- [WHAT IS NEEDED]: Look below for the line that has "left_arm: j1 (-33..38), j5". Set down the lines from there through the line that has "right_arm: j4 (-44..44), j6", exactly as written.

Data records

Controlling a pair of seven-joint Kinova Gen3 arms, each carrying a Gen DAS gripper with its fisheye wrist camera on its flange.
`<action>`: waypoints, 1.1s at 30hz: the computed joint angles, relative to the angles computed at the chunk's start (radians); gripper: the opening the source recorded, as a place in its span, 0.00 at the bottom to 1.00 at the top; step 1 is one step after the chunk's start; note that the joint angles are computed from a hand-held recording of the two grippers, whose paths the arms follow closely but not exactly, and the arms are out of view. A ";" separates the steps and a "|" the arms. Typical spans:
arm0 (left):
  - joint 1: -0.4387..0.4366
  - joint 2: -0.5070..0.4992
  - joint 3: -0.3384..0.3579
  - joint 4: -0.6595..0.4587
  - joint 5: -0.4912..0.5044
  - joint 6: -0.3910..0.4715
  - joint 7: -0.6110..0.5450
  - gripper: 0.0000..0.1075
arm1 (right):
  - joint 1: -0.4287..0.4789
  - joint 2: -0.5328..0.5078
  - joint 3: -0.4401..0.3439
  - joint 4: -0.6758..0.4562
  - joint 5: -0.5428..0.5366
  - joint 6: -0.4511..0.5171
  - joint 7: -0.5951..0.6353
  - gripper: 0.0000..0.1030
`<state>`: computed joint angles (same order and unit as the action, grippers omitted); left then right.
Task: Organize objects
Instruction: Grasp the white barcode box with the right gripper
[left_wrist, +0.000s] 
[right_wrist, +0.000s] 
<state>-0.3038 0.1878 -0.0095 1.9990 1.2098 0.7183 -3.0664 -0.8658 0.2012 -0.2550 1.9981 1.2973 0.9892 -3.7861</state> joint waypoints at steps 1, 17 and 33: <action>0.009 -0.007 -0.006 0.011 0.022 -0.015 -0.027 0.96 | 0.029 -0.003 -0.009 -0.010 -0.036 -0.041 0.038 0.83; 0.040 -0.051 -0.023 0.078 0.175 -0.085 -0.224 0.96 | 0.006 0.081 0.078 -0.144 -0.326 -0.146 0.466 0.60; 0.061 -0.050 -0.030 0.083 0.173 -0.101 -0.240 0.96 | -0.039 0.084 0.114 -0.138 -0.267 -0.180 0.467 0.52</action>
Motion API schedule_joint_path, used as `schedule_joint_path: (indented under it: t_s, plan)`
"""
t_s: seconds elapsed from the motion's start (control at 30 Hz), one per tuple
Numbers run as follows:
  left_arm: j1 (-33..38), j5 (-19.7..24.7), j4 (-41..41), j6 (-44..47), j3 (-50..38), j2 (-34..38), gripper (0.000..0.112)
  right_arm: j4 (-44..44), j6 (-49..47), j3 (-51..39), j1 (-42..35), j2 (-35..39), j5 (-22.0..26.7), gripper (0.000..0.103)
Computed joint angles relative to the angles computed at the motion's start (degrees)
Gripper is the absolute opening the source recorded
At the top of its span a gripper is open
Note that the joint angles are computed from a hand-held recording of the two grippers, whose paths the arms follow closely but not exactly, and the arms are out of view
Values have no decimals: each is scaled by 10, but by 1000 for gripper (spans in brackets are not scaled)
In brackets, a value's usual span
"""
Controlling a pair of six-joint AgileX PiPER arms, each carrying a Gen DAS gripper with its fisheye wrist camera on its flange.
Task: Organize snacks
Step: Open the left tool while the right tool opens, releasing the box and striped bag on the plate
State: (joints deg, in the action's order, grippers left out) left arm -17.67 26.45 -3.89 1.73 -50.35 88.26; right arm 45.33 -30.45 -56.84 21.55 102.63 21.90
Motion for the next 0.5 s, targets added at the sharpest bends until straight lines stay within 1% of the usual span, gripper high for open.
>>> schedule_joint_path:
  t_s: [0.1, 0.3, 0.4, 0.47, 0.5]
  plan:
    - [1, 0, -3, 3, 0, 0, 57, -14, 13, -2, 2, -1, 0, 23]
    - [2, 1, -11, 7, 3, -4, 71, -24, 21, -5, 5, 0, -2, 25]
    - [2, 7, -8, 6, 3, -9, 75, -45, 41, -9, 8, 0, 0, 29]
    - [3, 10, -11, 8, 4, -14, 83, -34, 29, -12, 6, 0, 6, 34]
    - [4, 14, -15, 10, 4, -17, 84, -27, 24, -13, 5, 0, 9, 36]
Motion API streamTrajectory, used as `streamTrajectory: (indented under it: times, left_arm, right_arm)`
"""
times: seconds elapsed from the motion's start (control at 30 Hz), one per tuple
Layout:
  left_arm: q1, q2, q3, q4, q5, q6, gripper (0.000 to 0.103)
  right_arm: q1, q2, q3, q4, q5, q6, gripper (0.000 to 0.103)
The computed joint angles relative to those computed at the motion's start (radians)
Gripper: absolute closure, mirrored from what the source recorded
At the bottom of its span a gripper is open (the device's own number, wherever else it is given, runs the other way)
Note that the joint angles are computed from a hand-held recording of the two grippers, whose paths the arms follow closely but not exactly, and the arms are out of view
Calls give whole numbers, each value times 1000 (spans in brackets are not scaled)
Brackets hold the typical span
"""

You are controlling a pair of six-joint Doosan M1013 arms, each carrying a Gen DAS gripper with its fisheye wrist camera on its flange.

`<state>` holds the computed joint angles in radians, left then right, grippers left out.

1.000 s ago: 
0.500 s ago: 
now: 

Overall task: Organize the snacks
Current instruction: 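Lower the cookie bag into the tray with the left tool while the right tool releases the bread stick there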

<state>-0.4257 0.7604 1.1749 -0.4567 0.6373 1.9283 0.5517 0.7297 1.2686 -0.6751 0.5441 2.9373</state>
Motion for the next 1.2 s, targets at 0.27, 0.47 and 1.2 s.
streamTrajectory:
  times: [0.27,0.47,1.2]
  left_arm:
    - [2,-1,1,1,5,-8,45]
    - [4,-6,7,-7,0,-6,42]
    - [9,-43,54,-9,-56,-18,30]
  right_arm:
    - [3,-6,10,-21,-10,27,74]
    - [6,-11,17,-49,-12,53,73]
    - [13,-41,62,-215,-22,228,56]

- [RESPONSE TO THE EXERCISE]:
  left_arm: j1 (-33..38), j5 (-19.7..24.7), j4 (-41..41), j6 (-44..47), j3 (-50..38), j2 (-34..38), gripper (0.000..0.112)
  right_arm: j4 (-44..44), j6 (-49..47), j3 (-51..39), j1 (-42..35), j2 (-35..39), j5 (-22.0..26.7), gripper (0.000..0.103)

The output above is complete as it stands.